#### WORK INSTRUCTION
From the data that follows, copy every line holding the string "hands".

#### MATERIAL SUPPLIED

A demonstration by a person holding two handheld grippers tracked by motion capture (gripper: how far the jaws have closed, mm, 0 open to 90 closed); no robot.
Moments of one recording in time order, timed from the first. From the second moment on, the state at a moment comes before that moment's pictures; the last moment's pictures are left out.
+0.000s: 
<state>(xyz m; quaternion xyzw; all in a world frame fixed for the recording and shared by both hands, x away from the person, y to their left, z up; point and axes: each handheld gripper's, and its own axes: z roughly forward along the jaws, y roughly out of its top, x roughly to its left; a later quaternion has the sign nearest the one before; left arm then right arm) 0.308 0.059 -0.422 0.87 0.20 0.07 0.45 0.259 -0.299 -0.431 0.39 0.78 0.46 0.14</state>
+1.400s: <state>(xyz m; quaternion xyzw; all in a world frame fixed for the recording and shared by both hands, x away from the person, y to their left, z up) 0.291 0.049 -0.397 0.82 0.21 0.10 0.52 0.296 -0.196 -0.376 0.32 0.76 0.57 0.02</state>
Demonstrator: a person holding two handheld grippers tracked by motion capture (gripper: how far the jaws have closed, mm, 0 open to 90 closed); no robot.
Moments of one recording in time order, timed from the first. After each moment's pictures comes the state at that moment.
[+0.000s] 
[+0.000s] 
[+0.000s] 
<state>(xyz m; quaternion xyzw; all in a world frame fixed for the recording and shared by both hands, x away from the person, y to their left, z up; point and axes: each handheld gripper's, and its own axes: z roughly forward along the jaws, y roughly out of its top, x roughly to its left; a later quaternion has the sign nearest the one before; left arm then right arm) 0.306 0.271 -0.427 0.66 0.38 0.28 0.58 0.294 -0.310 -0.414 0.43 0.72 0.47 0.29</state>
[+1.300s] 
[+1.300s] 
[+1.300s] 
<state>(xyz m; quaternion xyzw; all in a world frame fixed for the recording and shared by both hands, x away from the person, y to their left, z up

#### TASK ANSWER
<state>(xyz m; quaternion xyzw; all in a world frame fixed for the recording and shared by both hands, x away from the person, y to their left, z up; point and axes: each handheld gripper's, and its own axes: z roughly forward along the jaws, y roughly out of its top, x roughly to its left; a later quaternion has the sign nearest the one before; left arm then right arm) 0.308 0.059 -0.422 0.87 0.20 0.07 0.45 0.259 -0.299 -0.431 0.39 0.78 0.46 0.14</state>
+1.400s: <state>(xyz m; quaternion xyzw; all in a world frame fixed for the recording and shared by both hands, x away from the person, y to their left, z up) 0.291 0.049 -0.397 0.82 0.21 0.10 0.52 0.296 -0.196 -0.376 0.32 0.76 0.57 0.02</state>
<state>(xyz m; quaternion xyzw; all in a world frame fixed for the recording and shared by both hands, x away from the person, y to their left, z up; point and axes: each handheld gripper's, and its own axes: z roughly forward along the jaws, y roughly out of its top, x roughly to its left; a later quaternion has the sign nearest the one before; left arm then right arm) 0.306 0.271 -0.427 0.66 0.38 0.28 0.58 0.294 -0.310 -0.414 0.43 0.72 0.47 0.29</state>
<state>(xyz m; quaternion xyzw; all in a world frame fixed for the recording and shared by both hands, x away from the person, y to their left, z up

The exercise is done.